Abstract

This paper addresses large-scale testing of pipeline response to earthquake-induced ground rupture and pipeline system performance after earthquakes. Described in detail are results of large-scale and select centrifuge tests on high density polyethylene (HDPE) and steel pipelines using the facilities of the George E. Brown, Jr. Network for Earthquake Engineering Simulation (NEES). Pipelines composed of HDPE are able to accommodate substantial amounts of abrupt ground displacement at strains and cross-sectional deformation well below those associated with pipe wall rupture and/or loss of serviceability. Measurements of lateral soil reaction with tactile force sensors compare favorably with independent load cell measurements, and demonstrate the effectiveness of tactile force sensor technology. Lateral forces generated by soil-pipeline interaction during ground rupture are similar for dry and partially saturated sand, and a log spiral model is described that predicts maximum horizontal forces on pipelines during ground rupture that agree very closely with large-scale test results.
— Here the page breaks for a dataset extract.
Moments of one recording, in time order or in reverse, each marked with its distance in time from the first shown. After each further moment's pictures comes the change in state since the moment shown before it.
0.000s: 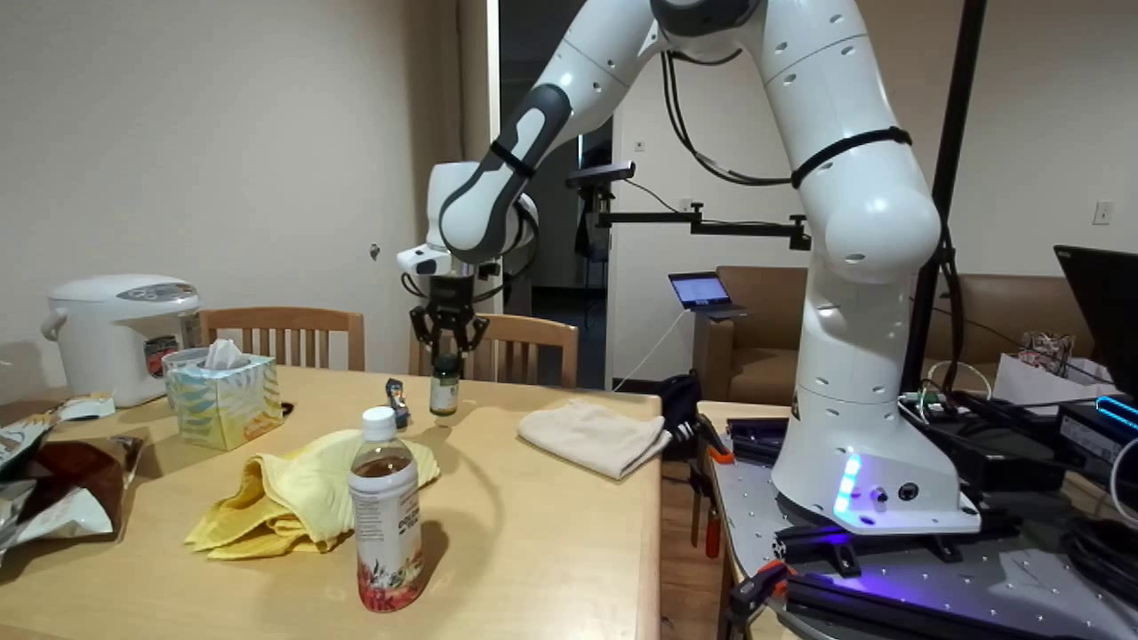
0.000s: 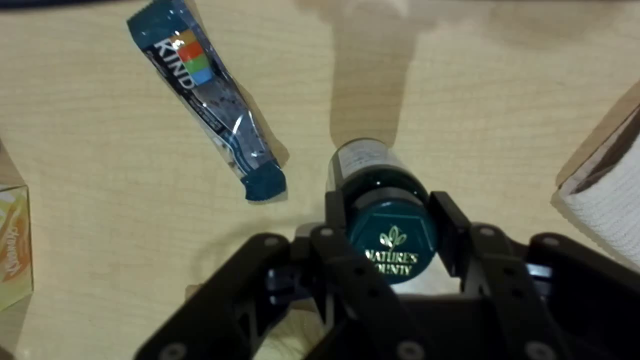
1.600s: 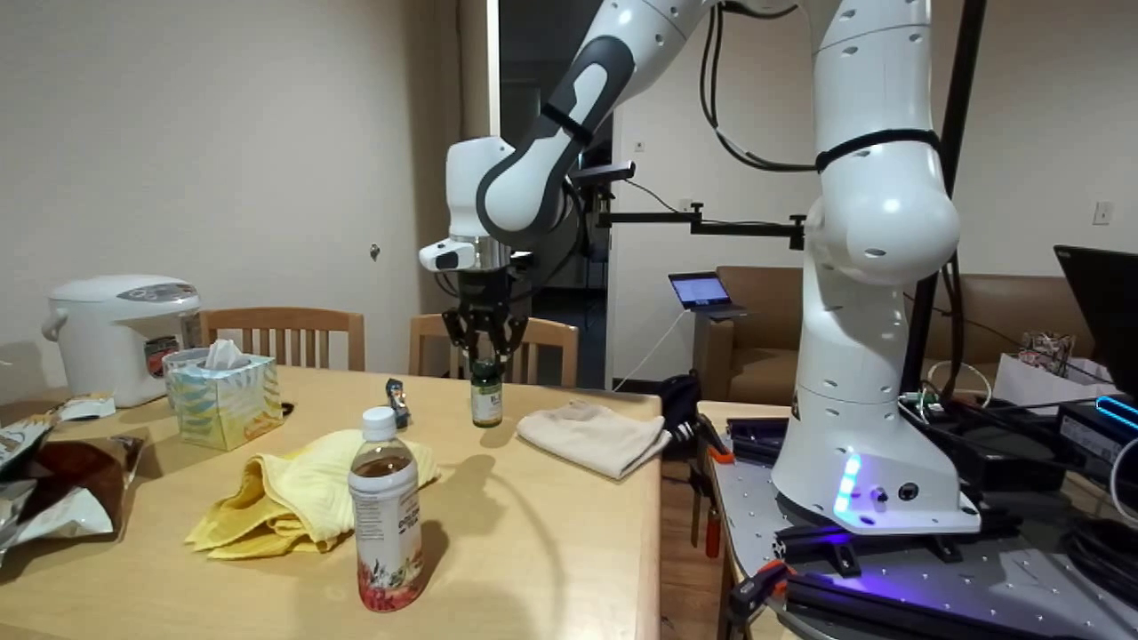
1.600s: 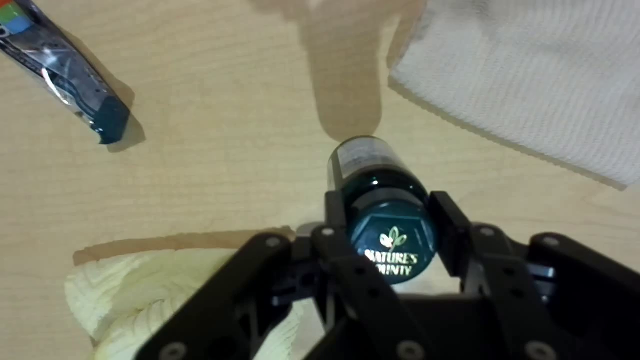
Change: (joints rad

Pipeline system performance is evaluated through modeling the water supply system operated by the Los Angeles Department of Water and Power. The models are used to support decisions regarding the use of recently retired reservoirs on an emergency basis after a future earthquake. System models, calibrated by observed earthquake performance, provide the means for extending physical and numerical modeling results for components and individual pipelines to system behavior and the attendant planning and operational decisions to increase network reliability.